**About this task**
Filter the lines below, copying only those with the string "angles".

**Supplied material**
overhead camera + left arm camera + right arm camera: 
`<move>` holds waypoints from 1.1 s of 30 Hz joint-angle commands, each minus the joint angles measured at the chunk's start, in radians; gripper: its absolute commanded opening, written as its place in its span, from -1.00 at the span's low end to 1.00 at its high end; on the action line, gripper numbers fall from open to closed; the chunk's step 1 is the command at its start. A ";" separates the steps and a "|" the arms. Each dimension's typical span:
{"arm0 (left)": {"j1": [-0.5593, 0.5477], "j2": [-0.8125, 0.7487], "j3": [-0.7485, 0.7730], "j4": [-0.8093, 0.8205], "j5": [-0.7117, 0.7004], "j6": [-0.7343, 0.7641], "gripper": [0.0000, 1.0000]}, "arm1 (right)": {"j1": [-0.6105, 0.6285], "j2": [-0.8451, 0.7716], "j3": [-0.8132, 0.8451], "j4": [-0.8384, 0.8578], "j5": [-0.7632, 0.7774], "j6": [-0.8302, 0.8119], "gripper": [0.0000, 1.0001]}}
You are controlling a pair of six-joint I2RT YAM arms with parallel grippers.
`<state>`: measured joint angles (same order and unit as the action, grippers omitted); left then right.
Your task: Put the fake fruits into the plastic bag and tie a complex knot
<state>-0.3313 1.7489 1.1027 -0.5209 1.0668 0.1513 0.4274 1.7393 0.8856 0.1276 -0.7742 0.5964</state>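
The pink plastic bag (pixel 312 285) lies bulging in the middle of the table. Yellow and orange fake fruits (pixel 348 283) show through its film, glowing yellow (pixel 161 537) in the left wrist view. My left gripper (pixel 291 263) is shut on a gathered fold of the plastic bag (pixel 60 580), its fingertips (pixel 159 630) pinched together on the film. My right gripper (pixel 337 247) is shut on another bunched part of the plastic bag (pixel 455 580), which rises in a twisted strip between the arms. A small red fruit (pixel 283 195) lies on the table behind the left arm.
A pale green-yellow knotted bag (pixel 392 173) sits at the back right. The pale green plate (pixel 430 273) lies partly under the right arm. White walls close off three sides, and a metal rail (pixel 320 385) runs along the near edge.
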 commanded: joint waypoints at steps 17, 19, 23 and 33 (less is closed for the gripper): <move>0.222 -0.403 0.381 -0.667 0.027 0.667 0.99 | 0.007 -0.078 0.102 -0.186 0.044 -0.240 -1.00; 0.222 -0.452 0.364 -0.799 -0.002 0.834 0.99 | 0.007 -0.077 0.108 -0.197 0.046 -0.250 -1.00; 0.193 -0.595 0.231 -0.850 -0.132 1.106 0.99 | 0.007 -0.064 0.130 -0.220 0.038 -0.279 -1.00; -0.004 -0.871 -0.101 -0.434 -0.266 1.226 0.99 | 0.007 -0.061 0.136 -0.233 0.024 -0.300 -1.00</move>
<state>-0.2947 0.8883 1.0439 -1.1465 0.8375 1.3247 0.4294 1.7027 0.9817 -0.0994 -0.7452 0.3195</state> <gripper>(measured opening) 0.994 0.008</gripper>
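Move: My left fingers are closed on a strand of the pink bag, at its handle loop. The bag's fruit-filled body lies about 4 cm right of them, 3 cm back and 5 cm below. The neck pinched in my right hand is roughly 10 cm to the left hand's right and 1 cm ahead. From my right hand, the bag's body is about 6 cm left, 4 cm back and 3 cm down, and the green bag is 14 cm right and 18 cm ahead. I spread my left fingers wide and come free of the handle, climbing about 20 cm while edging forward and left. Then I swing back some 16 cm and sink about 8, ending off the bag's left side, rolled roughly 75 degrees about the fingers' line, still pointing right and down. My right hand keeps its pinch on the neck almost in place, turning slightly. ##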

**Answer for the task**
`<move>` holds waypoints from 1.1 s of 30 Hz joint-angle commands, each minus the joint angles measured at the chunk's start, in radians; gripper: its absolute commanded opening, written as its place in its span, from -1.00 at the span's low end to 1.00 at its high end; on the action line, gripper numbers fall from open to closed; the chunk's step 1 is the command at its start. A ";" separates the steps and a "|" the arms. Each dimension's typical span:
`<state>`: measured joint angles (same order and unit as the action, grippers omitted); left then right.

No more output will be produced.